> **EXERCISE DESCRIPTION**: From the data below, please reproduce exactly everything from the line that contains "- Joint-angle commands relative" down to the line that contains "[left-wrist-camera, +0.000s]", with both ends included.

> **GIVEN DATA**:
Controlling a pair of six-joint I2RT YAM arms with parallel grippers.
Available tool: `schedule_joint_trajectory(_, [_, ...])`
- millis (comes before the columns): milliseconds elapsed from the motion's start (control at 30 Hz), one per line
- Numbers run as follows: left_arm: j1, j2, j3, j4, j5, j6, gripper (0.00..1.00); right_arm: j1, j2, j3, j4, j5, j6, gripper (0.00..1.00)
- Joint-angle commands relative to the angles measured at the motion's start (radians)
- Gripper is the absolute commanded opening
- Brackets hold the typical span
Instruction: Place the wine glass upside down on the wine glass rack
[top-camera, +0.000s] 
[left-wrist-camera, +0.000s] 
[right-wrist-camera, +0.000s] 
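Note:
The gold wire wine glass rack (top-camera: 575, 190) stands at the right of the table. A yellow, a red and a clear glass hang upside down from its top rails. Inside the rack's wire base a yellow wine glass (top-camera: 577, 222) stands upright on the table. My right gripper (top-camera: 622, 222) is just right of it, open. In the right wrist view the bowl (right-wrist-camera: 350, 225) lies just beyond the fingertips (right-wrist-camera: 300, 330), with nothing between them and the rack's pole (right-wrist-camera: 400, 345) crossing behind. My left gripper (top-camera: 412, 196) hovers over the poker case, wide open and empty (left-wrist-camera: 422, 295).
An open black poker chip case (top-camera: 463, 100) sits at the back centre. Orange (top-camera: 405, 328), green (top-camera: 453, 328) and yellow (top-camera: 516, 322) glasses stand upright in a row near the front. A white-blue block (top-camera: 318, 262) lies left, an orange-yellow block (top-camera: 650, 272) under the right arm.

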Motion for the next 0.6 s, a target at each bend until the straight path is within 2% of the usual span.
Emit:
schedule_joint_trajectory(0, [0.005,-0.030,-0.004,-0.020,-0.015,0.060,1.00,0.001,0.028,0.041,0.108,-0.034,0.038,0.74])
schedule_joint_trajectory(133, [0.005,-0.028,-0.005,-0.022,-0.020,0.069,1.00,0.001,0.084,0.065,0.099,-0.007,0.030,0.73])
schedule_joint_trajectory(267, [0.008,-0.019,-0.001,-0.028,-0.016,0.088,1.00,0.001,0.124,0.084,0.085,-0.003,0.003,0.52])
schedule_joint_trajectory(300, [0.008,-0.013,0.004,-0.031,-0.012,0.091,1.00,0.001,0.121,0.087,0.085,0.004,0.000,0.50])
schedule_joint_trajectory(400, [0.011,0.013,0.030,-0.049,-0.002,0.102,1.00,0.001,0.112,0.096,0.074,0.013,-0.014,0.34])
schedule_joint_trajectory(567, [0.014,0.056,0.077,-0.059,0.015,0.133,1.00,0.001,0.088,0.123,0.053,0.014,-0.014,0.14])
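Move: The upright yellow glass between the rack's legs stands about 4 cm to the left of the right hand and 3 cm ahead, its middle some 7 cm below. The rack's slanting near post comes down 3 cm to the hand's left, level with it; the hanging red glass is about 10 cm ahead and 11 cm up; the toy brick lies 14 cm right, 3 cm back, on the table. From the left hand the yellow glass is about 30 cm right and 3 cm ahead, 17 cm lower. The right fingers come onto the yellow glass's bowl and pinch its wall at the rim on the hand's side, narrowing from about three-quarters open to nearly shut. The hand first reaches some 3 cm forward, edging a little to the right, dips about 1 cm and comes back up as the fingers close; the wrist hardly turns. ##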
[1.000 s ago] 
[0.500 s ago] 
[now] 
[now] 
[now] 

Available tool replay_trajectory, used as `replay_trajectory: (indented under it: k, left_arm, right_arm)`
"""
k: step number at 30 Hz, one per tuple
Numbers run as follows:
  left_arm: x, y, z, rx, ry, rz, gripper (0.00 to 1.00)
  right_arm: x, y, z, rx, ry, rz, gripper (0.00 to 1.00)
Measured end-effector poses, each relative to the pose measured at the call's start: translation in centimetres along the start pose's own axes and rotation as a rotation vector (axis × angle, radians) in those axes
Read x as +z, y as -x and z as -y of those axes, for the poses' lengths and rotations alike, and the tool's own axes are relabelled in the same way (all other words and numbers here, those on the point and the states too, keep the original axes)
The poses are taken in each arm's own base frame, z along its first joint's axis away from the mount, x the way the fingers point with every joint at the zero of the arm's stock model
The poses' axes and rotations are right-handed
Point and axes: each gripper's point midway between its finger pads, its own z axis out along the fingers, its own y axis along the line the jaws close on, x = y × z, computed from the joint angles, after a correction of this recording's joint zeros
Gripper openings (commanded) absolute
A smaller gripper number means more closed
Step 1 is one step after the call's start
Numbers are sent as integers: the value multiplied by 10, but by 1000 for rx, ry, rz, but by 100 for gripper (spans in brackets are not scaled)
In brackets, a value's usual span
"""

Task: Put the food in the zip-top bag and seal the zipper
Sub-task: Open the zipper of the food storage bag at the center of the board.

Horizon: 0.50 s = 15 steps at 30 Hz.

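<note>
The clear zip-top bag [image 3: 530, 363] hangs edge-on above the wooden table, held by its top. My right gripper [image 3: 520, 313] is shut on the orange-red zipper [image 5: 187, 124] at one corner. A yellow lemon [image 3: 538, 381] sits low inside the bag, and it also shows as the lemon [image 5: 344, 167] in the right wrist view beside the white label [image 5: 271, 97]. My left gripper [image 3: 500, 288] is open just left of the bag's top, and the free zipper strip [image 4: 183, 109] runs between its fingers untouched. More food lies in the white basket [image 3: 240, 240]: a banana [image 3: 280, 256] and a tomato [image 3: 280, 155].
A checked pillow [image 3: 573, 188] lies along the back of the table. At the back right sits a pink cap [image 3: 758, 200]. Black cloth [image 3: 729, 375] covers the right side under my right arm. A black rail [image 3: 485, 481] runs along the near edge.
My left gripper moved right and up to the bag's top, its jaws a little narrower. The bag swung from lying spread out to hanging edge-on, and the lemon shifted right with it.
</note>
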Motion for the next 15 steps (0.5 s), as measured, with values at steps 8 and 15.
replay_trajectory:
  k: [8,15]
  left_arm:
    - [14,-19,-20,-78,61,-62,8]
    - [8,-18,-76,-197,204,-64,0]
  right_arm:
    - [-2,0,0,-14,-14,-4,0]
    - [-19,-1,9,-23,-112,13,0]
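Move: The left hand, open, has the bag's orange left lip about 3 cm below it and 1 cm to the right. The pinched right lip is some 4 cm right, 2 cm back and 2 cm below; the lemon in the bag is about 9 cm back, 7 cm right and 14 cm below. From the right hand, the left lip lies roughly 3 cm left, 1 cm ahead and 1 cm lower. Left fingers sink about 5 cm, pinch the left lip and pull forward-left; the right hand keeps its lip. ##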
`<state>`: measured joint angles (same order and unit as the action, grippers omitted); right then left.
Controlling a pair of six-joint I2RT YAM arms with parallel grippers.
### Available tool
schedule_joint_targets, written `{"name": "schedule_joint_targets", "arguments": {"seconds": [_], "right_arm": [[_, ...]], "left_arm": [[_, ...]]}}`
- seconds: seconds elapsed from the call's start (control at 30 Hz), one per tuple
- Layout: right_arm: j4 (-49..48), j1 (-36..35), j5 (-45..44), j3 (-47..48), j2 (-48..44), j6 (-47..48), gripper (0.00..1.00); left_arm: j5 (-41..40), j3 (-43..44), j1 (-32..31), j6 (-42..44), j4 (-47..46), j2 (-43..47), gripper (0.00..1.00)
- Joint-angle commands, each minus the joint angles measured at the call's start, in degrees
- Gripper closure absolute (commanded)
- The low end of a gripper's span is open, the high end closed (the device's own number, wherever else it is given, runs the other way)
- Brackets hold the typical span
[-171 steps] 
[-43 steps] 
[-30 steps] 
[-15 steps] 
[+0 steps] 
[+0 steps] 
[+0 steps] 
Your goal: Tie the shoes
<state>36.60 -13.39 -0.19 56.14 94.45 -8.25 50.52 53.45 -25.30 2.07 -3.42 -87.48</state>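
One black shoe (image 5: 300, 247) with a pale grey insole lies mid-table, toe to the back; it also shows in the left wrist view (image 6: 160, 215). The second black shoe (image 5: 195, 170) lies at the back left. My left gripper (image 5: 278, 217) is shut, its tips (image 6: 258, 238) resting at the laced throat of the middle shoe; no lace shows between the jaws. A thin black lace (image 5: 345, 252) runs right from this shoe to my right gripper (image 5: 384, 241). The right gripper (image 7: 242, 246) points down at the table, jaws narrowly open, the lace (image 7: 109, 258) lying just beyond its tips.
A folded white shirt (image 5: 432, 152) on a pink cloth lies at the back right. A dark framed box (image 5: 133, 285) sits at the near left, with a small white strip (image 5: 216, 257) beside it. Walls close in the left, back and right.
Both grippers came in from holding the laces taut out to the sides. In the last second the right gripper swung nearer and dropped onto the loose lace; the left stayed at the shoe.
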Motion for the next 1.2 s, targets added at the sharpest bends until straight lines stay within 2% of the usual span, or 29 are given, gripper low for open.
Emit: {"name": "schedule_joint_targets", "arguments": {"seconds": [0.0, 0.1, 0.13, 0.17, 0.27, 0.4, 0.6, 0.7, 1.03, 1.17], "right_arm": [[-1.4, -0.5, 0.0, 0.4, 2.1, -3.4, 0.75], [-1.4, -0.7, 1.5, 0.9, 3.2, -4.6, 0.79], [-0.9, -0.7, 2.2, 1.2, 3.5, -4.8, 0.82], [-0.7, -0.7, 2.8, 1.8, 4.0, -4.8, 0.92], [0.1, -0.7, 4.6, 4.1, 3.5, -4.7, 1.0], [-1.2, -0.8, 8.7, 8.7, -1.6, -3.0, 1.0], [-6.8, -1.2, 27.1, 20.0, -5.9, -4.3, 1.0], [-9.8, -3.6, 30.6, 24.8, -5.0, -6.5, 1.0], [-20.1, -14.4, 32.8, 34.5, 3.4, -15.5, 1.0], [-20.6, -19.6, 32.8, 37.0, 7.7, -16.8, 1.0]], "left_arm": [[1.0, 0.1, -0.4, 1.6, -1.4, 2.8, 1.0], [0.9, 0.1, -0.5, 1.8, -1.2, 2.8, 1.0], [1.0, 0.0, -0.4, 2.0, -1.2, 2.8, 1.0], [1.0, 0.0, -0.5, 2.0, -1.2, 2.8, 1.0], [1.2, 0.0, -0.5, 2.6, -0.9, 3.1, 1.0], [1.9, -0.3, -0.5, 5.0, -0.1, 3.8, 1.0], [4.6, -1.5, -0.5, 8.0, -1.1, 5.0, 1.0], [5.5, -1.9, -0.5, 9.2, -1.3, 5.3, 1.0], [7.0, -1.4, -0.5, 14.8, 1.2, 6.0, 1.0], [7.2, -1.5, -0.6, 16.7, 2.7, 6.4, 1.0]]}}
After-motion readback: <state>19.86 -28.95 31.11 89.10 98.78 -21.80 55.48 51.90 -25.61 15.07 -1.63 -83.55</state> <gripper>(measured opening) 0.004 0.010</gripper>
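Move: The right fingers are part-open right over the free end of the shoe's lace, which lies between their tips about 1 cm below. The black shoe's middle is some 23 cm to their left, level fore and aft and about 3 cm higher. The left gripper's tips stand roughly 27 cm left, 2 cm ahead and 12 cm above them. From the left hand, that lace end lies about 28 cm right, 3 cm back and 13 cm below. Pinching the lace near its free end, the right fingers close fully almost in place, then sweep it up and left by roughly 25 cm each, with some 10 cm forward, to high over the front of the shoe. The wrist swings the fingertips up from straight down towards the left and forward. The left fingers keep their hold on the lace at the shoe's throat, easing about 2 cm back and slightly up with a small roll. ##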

> **FINAL ANSWER**:
- Joint-angle commands relative to the angles measured at the motion's start (radians)
- Gripper is the absolute commanded opening
- Brackets hold the typical span
Instruction: Place the wine glass upside down on the wine glass rack
[top-camera, +0.000s] 
[left-wrist-camera, +0.000s] 

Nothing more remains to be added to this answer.